* **What the task asks**
Copy each line of the data below in which the word "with" can be found.

* **Provided material**
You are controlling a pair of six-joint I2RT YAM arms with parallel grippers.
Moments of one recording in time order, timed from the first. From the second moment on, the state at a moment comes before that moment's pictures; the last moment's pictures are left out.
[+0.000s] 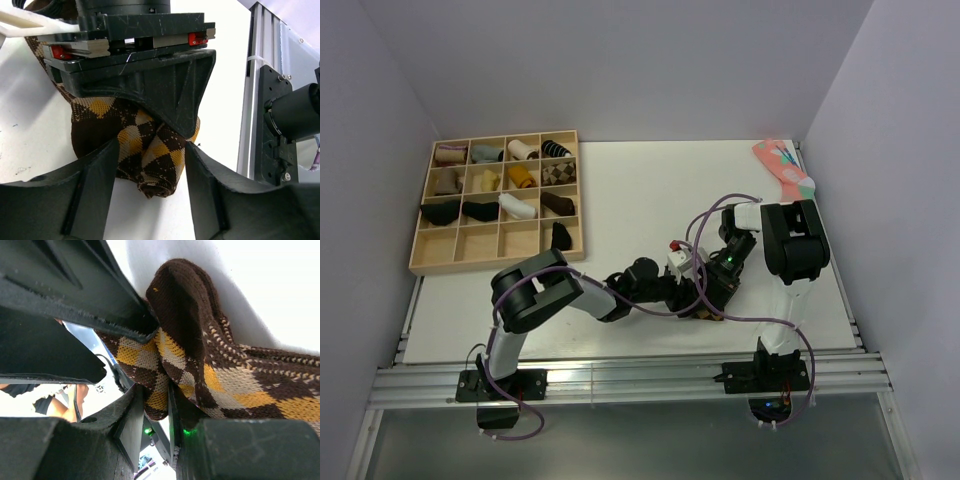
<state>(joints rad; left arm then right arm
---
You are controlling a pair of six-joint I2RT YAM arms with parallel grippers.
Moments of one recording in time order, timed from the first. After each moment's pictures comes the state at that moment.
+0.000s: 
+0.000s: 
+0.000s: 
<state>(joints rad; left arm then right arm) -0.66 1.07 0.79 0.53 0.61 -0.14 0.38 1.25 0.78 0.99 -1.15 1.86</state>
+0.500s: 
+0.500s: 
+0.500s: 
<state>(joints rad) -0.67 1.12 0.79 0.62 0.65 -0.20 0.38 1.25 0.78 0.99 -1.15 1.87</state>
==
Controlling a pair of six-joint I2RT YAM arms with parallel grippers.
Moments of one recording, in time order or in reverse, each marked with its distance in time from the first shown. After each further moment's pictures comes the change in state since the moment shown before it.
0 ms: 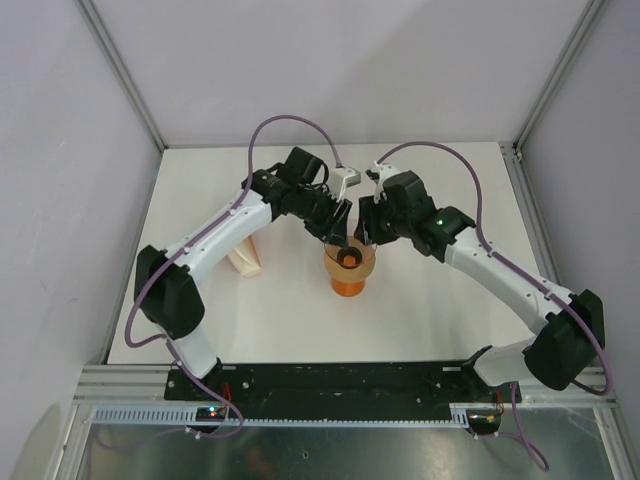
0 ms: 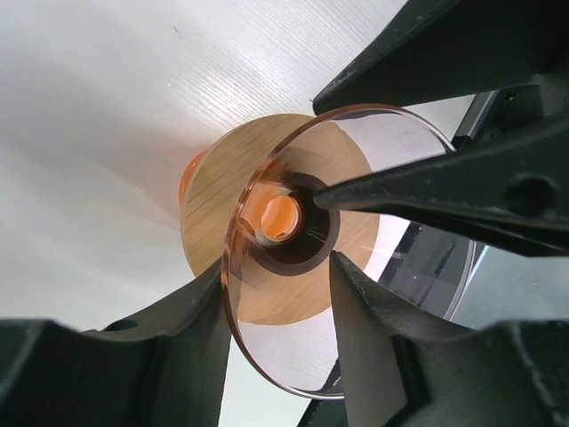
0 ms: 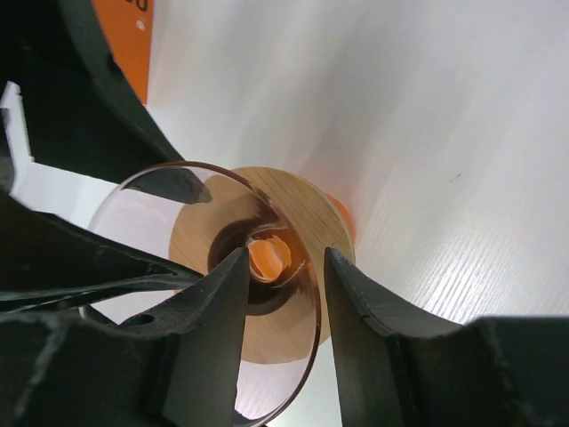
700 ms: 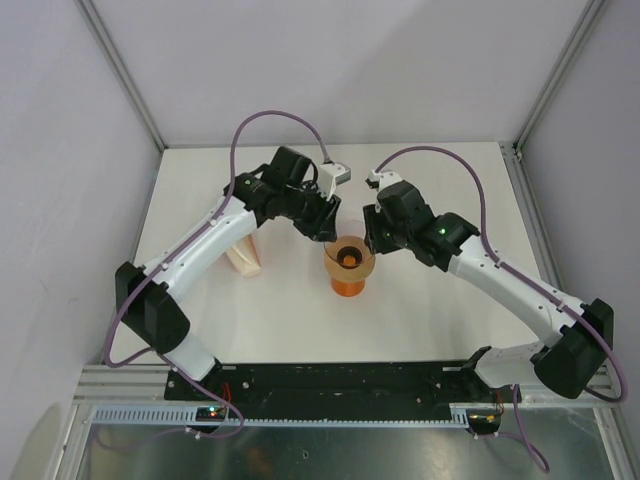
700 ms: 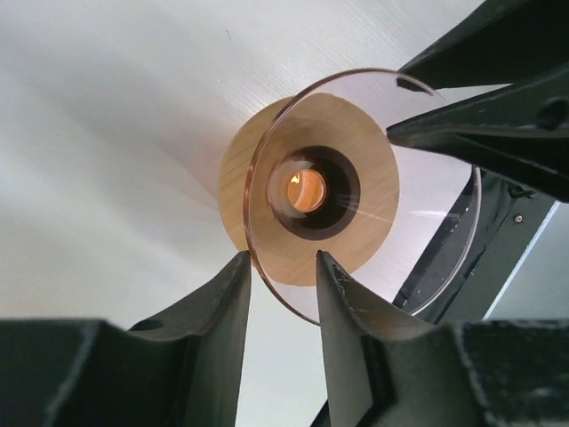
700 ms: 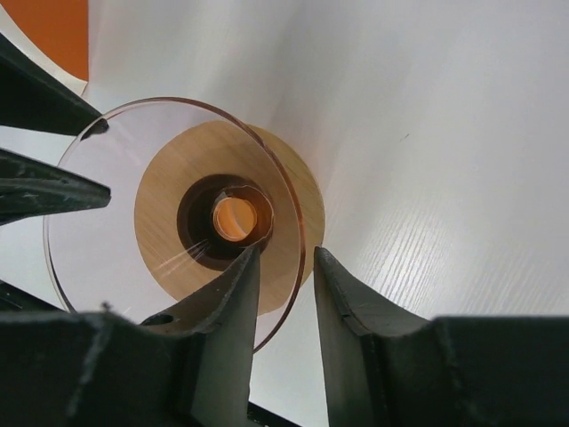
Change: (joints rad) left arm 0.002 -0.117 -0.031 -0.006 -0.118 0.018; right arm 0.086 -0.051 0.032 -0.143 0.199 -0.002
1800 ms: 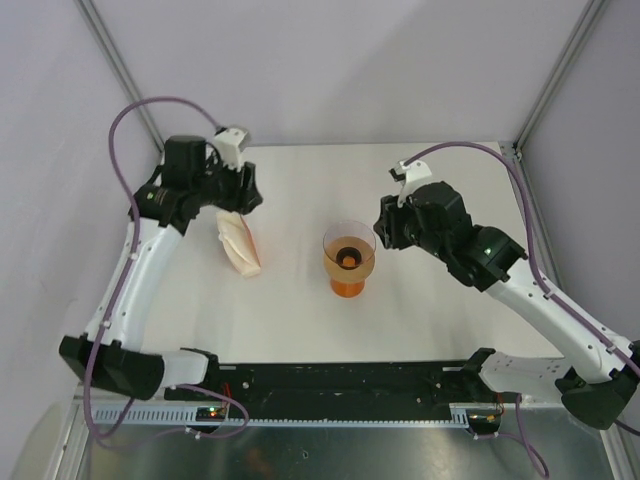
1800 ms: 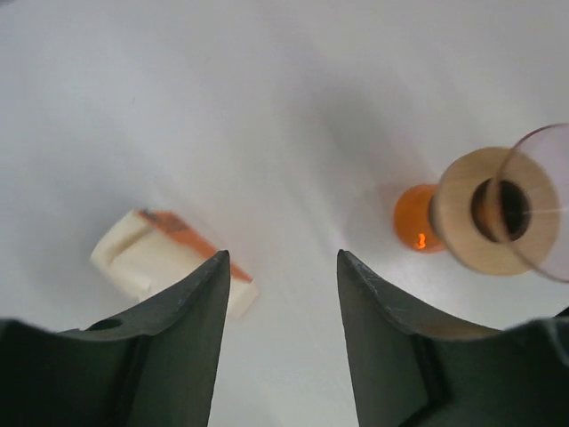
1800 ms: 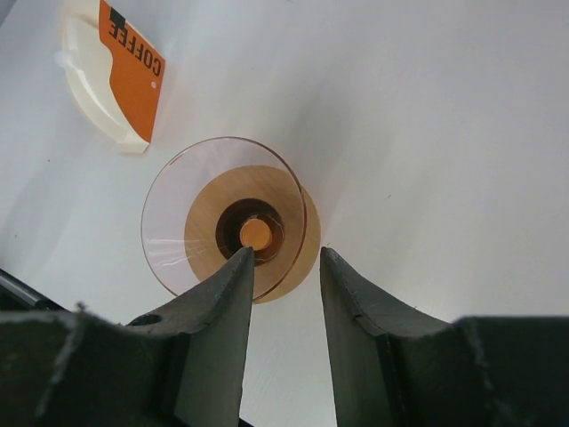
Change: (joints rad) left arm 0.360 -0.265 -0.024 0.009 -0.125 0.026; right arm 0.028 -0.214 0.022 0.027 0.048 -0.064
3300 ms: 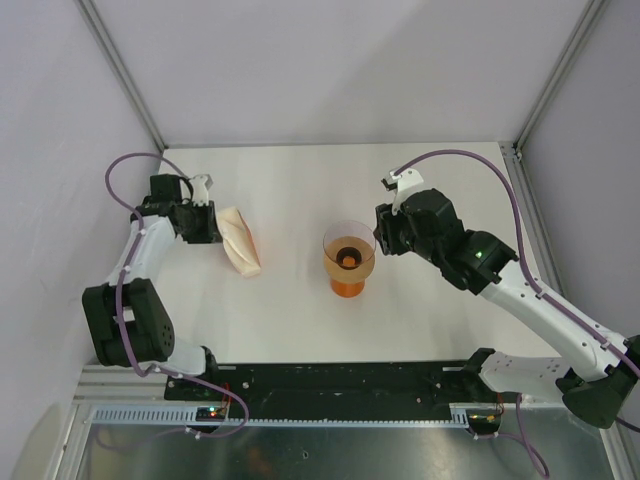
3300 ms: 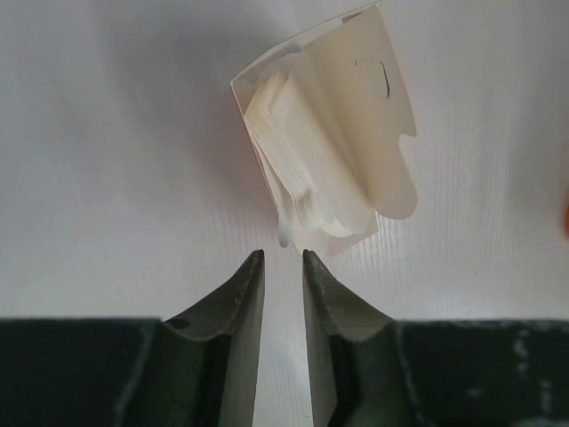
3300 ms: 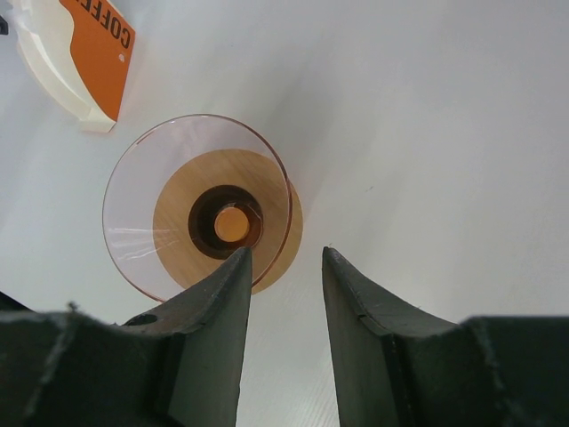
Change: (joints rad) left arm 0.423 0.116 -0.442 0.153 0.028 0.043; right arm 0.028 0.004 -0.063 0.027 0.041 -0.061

* **Written reply**
You are controlling a pair of six-joint I2RT YAM arms with parallel grippers.
You are controlling a pair of six-joint I2RT YAM arms with parallel grippers.
Controlling a pair of six-joint I2RT YAM arms with parallel grippers.
Moments of one recording, in time order or in reverse, each marked with its distance in time from the first shown. After each further moment's pictures comes the change in state since the moment shown before it.

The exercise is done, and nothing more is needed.